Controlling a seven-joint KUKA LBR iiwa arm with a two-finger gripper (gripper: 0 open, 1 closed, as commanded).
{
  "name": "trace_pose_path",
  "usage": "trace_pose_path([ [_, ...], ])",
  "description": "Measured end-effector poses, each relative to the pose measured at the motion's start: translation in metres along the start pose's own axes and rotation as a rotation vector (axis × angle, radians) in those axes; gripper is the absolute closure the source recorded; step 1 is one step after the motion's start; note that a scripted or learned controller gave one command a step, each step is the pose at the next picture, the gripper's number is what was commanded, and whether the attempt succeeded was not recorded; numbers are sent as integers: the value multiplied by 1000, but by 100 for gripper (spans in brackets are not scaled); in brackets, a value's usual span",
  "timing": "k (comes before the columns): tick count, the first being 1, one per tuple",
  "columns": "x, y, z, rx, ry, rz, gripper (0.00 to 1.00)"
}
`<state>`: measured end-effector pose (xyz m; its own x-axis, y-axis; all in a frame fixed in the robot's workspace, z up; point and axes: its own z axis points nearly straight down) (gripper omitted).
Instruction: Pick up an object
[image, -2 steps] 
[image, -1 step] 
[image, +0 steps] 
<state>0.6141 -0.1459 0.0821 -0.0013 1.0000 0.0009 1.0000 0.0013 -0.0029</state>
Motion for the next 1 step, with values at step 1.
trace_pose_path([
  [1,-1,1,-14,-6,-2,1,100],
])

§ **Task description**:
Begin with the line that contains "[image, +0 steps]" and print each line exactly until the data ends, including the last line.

§ **Expected answer**:
[image, +0 steps] 
<state>0.6141 -0.1459 0.0821 -0.0013 1.0000 0.0009 1.0000 0.0013 -0.0029</state>
Motion for the next 1 step, with values at step 1.
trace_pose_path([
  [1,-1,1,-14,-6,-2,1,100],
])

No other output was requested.